Usually Hannah talked about light-hearted subjects such as how she had altered the lyrics of a Shakira song to teach math. She’d sing, I’d laugh, and a good time would be had by all. Then one day the conversation took a sharp turn into serious.

Like many of us, high school had been difficult for Hannah. Despite her bubbly personality, she was troubled by teen angst. She explained how she would rub the tip of a pen quickly back and forth against the edge of her desk, making it hot enough to leave tiny burns on her arms. That was the way to cope when no one understood.

While Hannah sometimes struggled with her emotions and the awkwardness of adolescence, she had her friends to see her through the tough times. However, she noticed that one of her classmates didn’t have the same support system. He was a quiet loner, just another sullen teenager to most people.

Of course, being separated from the herd made him vulnerable. He was frequently tormented by cruel classmates who couldn’t recognize their own insecurities. But that’s high school, right? So he suffered silently. What else was there to do?

Hannah watched him go through the motions of each school day and felt a pang. She told herself that she should become a friend to the boy. One day she would sit beside him, touch his hand, and tell him, “I get it.” She would let him know he was not alone. After all, they were not that different.

Classes. Yearbook. Parties. Football games. First dates. Drama Club. Homecoming. SATs. Honor Society. Prom. There was always something to do, somewhere to be. There was chemistry homework to be finished or a friend with a major crush crisis to be consoled. Hannah hadn’t forgotten her promise though. She would make the time for him. One day she would connect with that quiet classmate. One day.

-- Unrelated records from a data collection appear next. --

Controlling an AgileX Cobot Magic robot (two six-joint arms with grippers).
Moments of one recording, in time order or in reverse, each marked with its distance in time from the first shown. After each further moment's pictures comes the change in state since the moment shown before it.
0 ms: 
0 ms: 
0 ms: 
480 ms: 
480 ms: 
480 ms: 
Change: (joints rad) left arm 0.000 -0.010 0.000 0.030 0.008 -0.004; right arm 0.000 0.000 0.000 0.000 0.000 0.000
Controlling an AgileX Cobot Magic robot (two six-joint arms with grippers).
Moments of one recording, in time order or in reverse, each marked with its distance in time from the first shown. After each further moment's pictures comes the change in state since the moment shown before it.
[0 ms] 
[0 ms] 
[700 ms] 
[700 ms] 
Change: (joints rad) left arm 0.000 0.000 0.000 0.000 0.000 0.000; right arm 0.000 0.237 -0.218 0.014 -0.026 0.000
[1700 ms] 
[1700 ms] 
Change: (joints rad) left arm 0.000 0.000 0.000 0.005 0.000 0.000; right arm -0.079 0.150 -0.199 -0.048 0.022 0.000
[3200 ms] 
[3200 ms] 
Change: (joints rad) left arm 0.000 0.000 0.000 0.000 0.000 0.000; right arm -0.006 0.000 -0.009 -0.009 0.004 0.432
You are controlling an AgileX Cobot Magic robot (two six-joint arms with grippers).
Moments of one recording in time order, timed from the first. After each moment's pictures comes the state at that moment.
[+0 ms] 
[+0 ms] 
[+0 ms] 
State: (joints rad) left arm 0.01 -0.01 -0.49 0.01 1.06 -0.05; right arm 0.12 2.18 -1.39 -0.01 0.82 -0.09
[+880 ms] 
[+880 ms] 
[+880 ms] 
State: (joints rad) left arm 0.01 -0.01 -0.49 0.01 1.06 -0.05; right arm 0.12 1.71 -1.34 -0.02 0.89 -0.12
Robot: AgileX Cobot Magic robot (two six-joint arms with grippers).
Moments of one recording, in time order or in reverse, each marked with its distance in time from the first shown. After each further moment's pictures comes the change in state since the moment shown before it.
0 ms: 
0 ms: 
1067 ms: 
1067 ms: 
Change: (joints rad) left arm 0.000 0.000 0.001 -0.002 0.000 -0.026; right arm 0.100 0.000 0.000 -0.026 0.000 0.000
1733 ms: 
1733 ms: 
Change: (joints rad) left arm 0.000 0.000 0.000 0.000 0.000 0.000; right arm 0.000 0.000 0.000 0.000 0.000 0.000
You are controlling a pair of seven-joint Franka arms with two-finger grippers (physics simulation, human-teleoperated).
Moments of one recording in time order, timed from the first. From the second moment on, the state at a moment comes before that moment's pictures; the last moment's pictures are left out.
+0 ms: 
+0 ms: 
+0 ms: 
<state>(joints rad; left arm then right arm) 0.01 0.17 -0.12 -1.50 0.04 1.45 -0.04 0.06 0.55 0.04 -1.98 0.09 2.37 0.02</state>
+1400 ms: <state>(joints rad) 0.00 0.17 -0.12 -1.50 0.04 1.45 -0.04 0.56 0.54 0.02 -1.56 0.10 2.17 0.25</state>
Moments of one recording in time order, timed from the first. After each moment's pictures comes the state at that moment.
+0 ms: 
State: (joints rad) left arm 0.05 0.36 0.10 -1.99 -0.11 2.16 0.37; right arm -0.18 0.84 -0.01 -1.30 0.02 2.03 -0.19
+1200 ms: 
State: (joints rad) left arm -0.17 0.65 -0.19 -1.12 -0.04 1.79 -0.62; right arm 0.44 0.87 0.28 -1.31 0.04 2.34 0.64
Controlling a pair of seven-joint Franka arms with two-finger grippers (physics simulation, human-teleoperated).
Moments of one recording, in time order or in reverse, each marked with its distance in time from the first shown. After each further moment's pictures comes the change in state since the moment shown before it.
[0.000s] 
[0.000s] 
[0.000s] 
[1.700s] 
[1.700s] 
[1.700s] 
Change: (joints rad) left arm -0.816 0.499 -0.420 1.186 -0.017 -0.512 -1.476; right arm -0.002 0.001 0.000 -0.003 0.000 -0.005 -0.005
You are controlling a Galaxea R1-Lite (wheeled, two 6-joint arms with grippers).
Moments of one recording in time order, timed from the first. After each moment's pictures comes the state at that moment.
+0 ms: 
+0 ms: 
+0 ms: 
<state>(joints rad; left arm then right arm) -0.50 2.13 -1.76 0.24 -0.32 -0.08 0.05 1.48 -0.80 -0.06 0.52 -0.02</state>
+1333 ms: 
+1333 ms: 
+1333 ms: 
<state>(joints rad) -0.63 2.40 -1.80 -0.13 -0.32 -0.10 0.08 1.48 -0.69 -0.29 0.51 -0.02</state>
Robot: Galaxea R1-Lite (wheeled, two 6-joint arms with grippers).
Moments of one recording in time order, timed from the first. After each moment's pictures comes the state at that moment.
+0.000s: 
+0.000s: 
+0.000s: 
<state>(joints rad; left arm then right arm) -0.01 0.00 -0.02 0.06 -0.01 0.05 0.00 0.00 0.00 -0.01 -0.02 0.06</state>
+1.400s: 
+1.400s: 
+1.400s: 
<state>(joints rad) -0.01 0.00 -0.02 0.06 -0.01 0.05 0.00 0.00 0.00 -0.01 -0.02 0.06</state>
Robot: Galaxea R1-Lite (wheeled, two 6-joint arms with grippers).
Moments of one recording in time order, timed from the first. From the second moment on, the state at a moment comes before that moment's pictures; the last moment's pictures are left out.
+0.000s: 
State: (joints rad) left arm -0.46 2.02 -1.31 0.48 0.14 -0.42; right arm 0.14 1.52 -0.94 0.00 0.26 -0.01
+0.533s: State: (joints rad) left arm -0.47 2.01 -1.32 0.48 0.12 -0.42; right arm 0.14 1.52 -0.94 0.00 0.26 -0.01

And then one day he wasn’t in school. Maybe others didn’t notice, but she did. One day he just wasn’t there and nobody gave it a second thought. Not til the grief counselors arrived.

Although Hannah knew his suicide wasn’t her fault, she felt partially responsible. She had sensed his pain and wanted to help, planned to help, but he never knew. For all her good intentions, she never actually did anything. After that she always questioned herself. If she had given him her time, if she had been his friend on that one day that never came, would it have made a difference?